» WHAT THE TASK REQUIRES: Extract all lines from the data beneath that include the word "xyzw".

[Data excerpts]
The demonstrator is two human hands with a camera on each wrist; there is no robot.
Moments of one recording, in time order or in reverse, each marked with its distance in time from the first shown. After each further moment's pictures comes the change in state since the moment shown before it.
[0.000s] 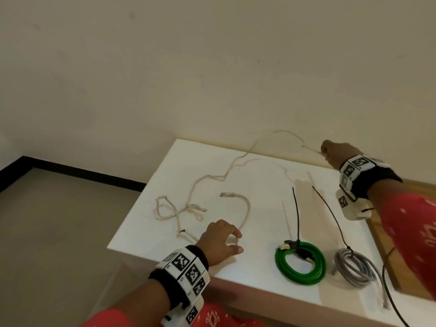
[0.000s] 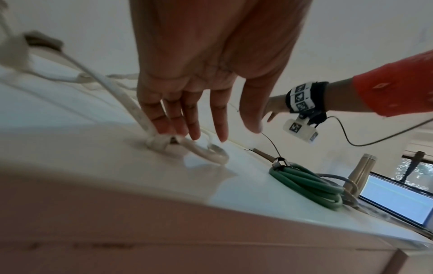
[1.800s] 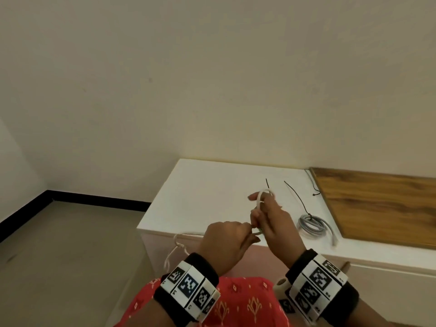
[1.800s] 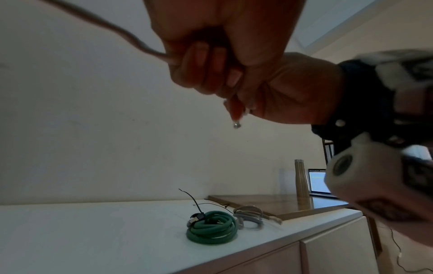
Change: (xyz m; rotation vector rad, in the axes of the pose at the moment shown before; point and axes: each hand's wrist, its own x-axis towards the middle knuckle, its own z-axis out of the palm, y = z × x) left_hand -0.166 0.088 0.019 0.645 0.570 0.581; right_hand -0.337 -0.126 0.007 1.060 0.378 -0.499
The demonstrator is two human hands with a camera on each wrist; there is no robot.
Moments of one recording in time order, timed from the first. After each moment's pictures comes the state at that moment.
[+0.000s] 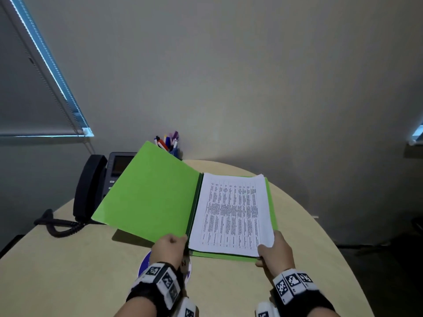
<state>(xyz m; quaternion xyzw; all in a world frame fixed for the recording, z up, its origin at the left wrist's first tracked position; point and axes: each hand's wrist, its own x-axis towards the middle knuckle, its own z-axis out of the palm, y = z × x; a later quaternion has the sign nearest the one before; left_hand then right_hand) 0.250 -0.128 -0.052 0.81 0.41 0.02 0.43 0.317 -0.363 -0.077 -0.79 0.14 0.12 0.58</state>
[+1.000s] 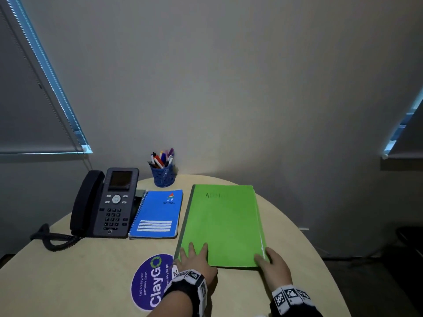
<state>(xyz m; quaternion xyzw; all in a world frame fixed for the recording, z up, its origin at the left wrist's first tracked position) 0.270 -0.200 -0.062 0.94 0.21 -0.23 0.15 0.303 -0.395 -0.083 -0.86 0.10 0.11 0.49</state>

» ANSWER FOR THE TASK:
<state>(xyz m; quaternion xyzw; all in a world frame fixed for the recording, z up, its origin at the left wrist's first tracked position; point and axes: each hand's wrist, its own x-axis towards the middle knuckle, its own z-axis out of the palm, y = z × x; a later quaternion has the sign nearest the one before; left_hand then right_hand) 0.250 -0.128 -0.052 0.81 0.41 0.02 0.43 0.317 -0.363 -0.077 -0.79 0.14 0.12 0.58</state>
<state>(xyz m; quaternion xyzw; all in a world frame fixed for the recording, z up, its origin at the left wrist's first tracked position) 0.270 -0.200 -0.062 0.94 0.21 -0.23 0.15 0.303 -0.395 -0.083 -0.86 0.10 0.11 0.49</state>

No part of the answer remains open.